Caixin
Aug 05, 2020 07:07 PM
OPINION

Eichengreen: How to Carry Out Chinese Central Bank Chief’s Pandemic Relief Proposal

People's Bank of China Governor Yi Gang.
People's Bank of China Governor Yi Gang.

Barry Eichengreen is a professor of Economics at the University of California, Berkeley, and a former senior policy adviser at the International Monetary Fund.

Despite President Donald Trump’s repeated assurances that Covid-19 will “just disappear,” the virus now looks like it will be with us for some time. In the U.S., attention is focused on the surge in cases in Southern states such as Florida and Texas. The most alarming news, however, is that the virus has arrived, and with a vengeance, in low- and middle-income countries like Brazil, India, Indonesia and South Africa that have fewer resources with which to respond.

The Group of Twenty (G20) recognized this problem already in April, when it launched an initiative to defer repayment of low-income countries’ official bilateral debts through the end of this year. Unfortunately, this initiative did not apply to middle-income countries such as Brazil and South Africa that also need to redeploy resources to meet the public health emergency. A further difficulty is that these countries owe their debts not to governments but to thousands and thousands of private investors.

Here is where PBOC Governor Yi Gang’s proposal for a general allocation of Special Drawing Rights, made to the G20 earlier this month and described in an essay posted on the central bank’s website, comes in. There is precedent: a $250 billion SDR allocation was part of the response by the G20 and the global policy community to the 2009 financial crisis. Yi doesn’t specify how large an allocation would be appropriate. But the global recession is, by any measure, even more serious than that in 2009-2010. Figures as high as $1 trillion have been mooted for a prospective SDR allocation.

At one level, the case is impeccable. A general allocation is a costless way of getting resources to low- and middle-income countries in need. SDRs can be converted into dollars or yuan by countries purchasing protective equipment and medical supplies from the U.S. or Chinese governments. Or they can be used to purchase other goods and services, freeing up existing resources to purchase PPE. No inflationary consequences need follow, given the weakness of private spending. Currently, both China, where growth has slowed, and the U.S., where it has stopped, would welcome the additional demand for their products.

But Governor Yi’s proposal must surmount obstacles, several of which are beyond China’s control, and one that only it can solve.

The first problem is that the majority of the SDR allocation will go to the high-income countries that have the largest IMF quotas. Yi proposes that these countries raise their foreign aid budgets by the same amount as their new SDR resources. Unfortunately, allocating foreign aid takes time. Actually getting the money out the door is hard. If governments fail to coordinate their foreign aid programs, some recipient countries may receive more than they need, and others nothing at all.

Better would be for countries to donate their SDRs to the IMF and the World Bank, which have facilities in place for disbursing aid quickly. Some observers have forecast that these institutions will be called on to expend as much as $2.5 trillion in loans and grants in response to the crisis – an amount that exceeds their available resources. An SDR donation by high-income countries would go some way in closing this gap.

A second problem is the opposition of the Trump Administration to an SDR allocation that would include its sworn enemies, such as Iran. This opposition may be short-sighted, but it is a fact, at least for the time being. In addition, for any new allocation greater than $600 billion, the U.S. Congress must agree, according to a complicated law that links the approval process to the size of the U.S. quota in the IMF. The present Senate would not be inclined to do so.
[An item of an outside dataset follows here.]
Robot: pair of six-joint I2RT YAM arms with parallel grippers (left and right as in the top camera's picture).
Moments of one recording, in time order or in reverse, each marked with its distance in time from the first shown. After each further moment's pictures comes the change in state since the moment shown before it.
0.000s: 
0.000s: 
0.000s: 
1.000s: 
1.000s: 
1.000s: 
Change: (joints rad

The ideological inclinations of the occupants of both the White House and Senate chamber may change after November, but it is still too early to say.

Finally, there would be a reluctance, and not just in the U.S., to agree to an SDR allocation that simply went to pay off countries’ creditors, leaving the countries themselves no additional resources with which to fight the virus. The IMF has a long-standing policy of “burden sharing,” meaning that when a country is in crisis and the Fund provides resources, its creditors also forgive some of their claims.
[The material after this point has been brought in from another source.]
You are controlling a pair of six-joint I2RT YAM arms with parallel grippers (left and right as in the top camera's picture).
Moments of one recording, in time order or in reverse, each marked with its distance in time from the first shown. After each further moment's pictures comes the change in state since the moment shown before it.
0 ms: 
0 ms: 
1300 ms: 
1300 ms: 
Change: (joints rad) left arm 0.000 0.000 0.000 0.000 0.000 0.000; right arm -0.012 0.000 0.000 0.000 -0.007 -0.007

This is where the G20 initiative, preferably in expanded form, comes in. At the same time that countries are allocated additional SDRs, creditor countries agree to a moratorium on their debt-servicing claims. Again, however, there is a complication, this time in the form of China. China has agreed to participate in the G20 initiative, but it is unclear whether that agreement applies not only to loans extended directly by the Chinese government but also to the loans of other entities, such as the China Development Bank. David Malpass, president of the World Bank, flagged this problem in his statement to the G20 earlier this month.

Governor Yi’s SDR proposal is sound and constructive. But it will be feasible only if implemented together with other equally forward looking Chinese policies.

The views and opinions expressed in this opinion section are those of the authors and do not necessarily reflect the editorial positions of Caixin Media.